Who Do You Believe? Jean Valjean and the Amalekite

Les Miserables 1999

Les Miserables 1999 (Photo credit: Rick Payette)


My wife and I went on a date (admittedly a rare occurrence with four children) to see Les Misérables. It was a wonderful (at times depressing) musical film adaptation of the classic book by Victor Hugo (which I have never read). One of the things which struck me was the sense in which we are beholden to the story delivered by Jean Valjean. He tells of his reason for the nineteen years imprisonment (stealing bread for his sister’s son) as an inclusio (in the opening scene just before his release and again at the end just before he dies).
The question is: Can we take Jean Valjean at his word?  It is a literary technique to allow for ambiguity by keeping such significant claims in the mouth of the perpetrator.  After all, don’t most criminals have some form of justification that is claimed?  Should we believe this man who wants to assert his innocence?  As it turns out, we are never shown the actual incident.  There is no narrator who asserts this claim. Such things would actually validate the claims of Valjean, but as it stands (at least in the musical film adaptation…again…I haven’t read the book so I cannot say at all how it is presented by Victor Hugo) we are actually left to wonder if Valjean speaks the truth or not.  I want to believe him (he is the “hero” of the tale), but struggle to do so (he is also the man in need of constant redemption).

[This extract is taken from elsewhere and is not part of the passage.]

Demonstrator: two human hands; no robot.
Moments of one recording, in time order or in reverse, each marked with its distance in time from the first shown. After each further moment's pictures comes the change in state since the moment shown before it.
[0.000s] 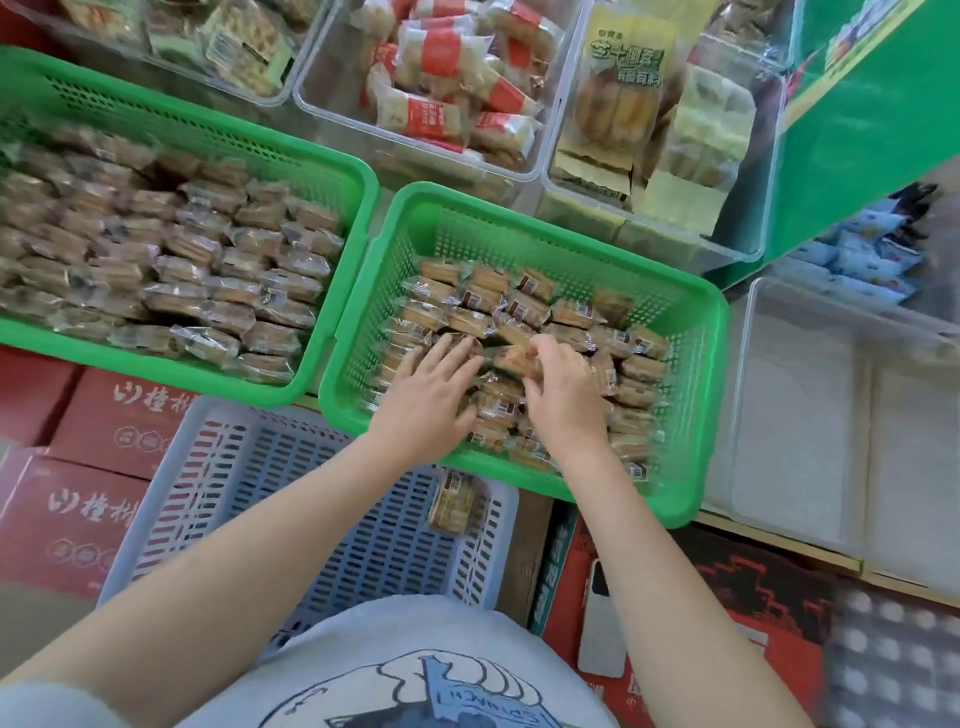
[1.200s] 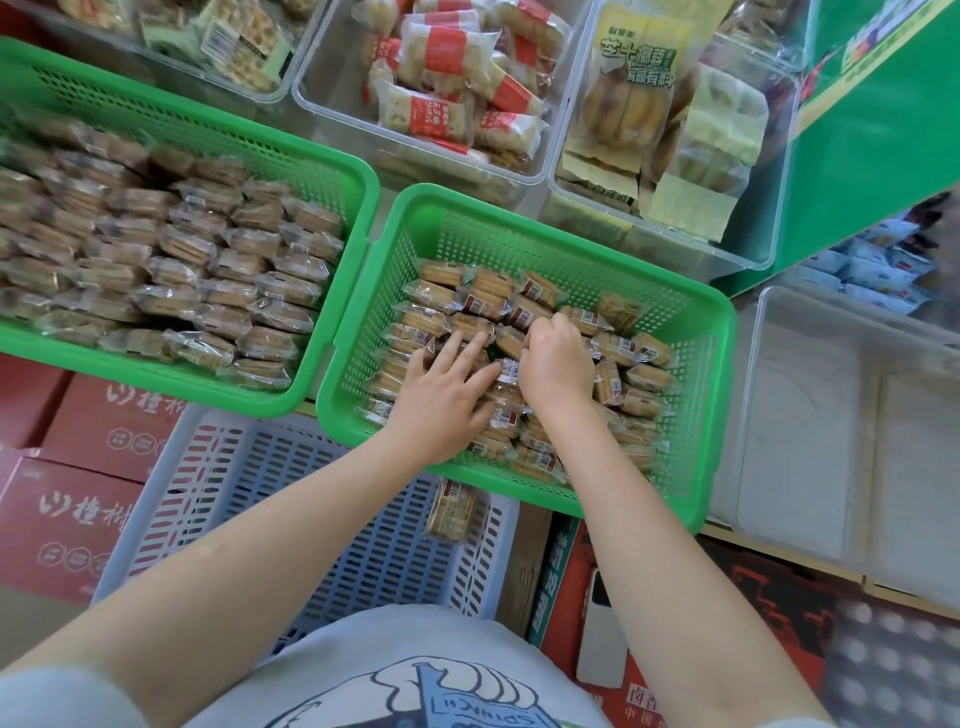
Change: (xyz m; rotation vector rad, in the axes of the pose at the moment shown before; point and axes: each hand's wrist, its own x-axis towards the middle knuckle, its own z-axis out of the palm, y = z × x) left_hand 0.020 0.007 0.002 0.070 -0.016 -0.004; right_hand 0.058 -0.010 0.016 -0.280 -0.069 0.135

This leads me to think of the account of Saul’s demise in 2 Sam. 1:1-16. In this account, we find an Amalekite who brings word to David that Saul is dead. He recounts a tale of Saul instructing to take his life so that the Philistines would not have the pleasure. As it stands, we might be bound to believe this account of the Amalekite (in fact, David does; vv. 14, 16). But the narrator in 1 Samuel 31:1-6 states that Saul tried to convince his own armor-bearer to finish him off, but in end falls on his sword to end his life to which the armor-bearer does likewise (vv.5-6).

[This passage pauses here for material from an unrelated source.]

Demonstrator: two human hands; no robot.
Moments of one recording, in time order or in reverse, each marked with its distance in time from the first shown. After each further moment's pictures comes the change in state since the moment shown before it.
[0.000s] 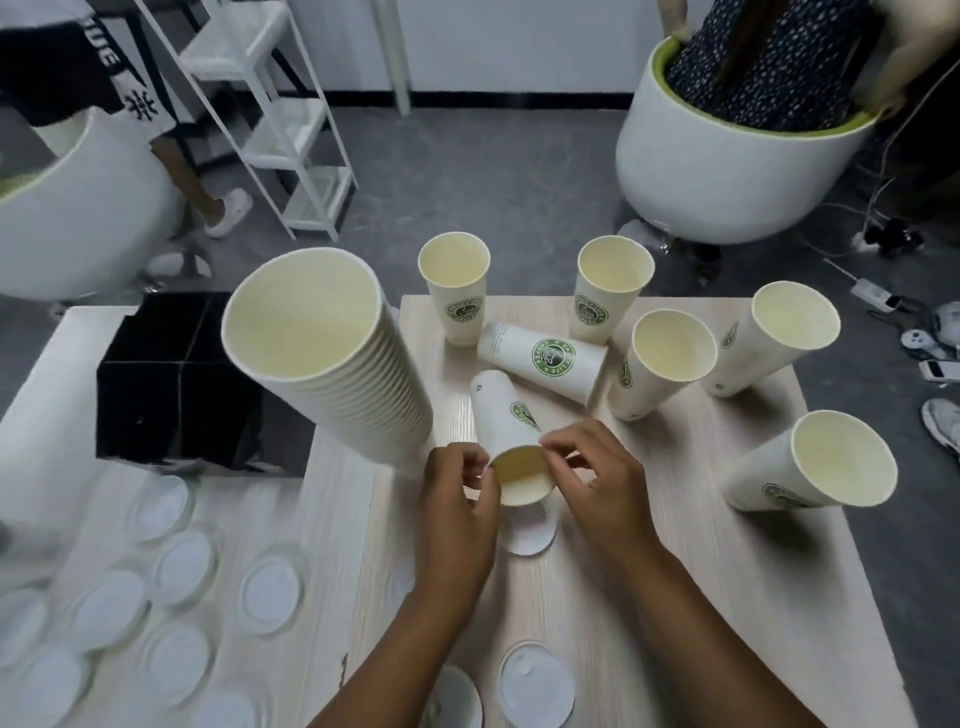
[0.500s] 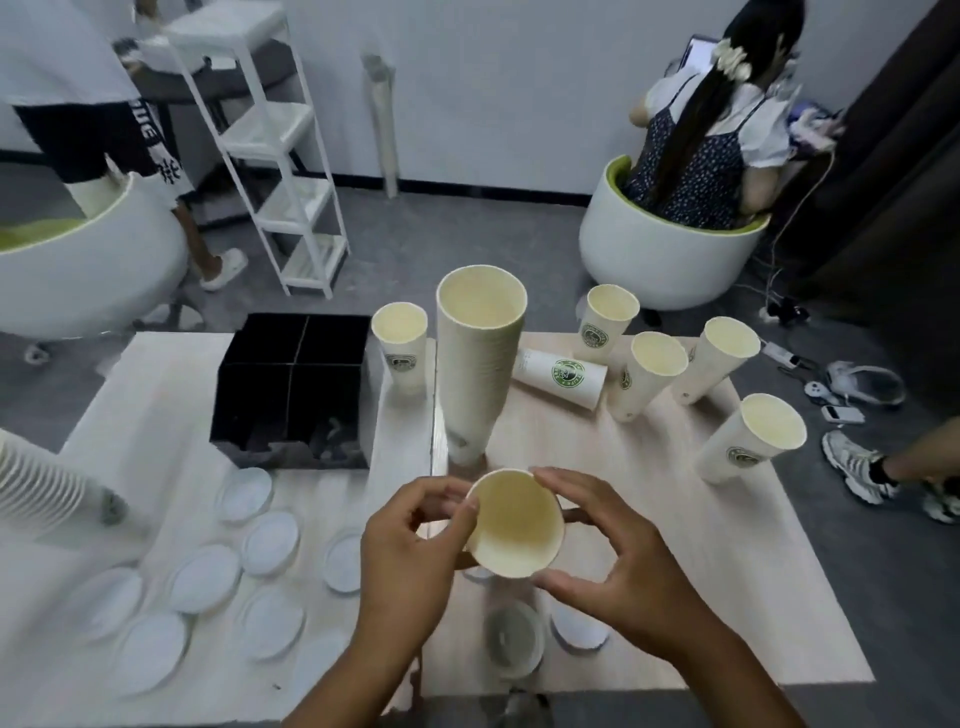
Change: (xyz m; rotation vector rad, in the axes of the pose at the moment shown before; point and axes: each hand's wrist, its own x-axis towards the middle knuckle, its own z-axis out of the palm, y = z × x) left_hand -0.082 0.030 -0.212 -0.421 -0.126 -0.111; right_hand -0.119 -0.203 -0.022 0.060 -0.349 -0.010
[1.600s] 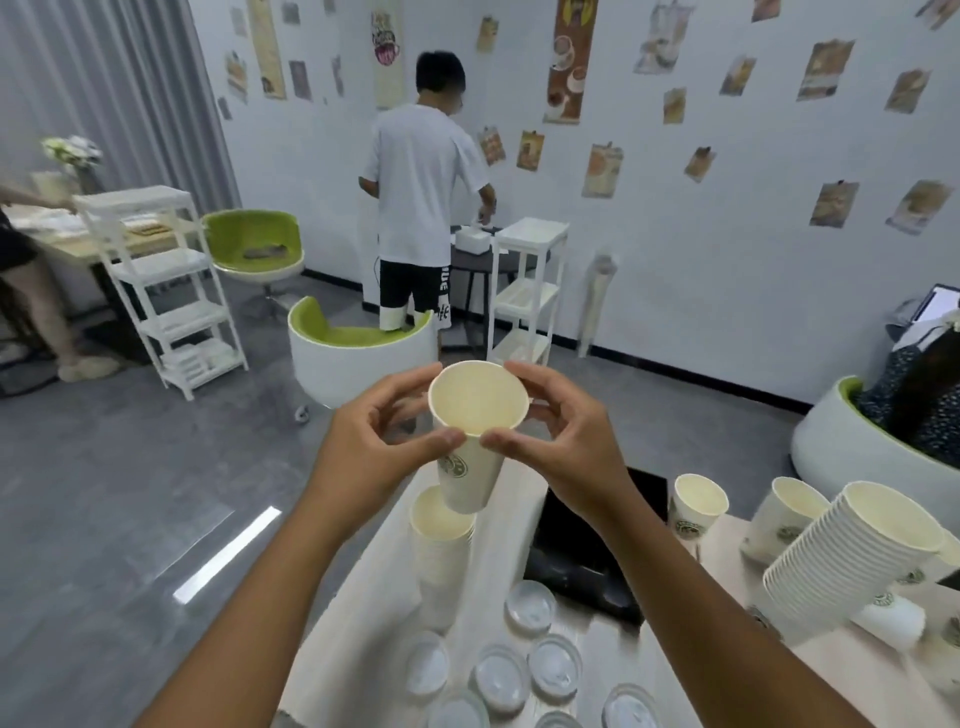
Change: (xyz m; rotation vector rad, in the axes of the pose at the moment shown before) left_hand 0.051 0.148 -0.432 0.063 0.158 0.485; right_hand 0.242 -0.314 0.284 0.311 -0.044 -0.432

So which account should we believe?  The words of the narrator (1 Sam) or the character of the Amalekite (2 Sam)?  I personally think it is normal that one would accept the words of the narrator over any character given that the narrator typically asserts some sense of omniscience in all accounts. This is the conundrum of literary stylizing.  One cannot simply assume that all characters (particularly those painted in some way as untrustworthy–a criminal imprisoned for 19 years, an Amalekite) speak the truth. It is this ambiguity which actually helps to create a deeper sense of reality to the whole tale. We do not know the reality, but in the end it would not matter. In either case, we are led toward other matters more pressing: the redemption of Jean Valjean and the rise of David as king in the place of Saul and his sons.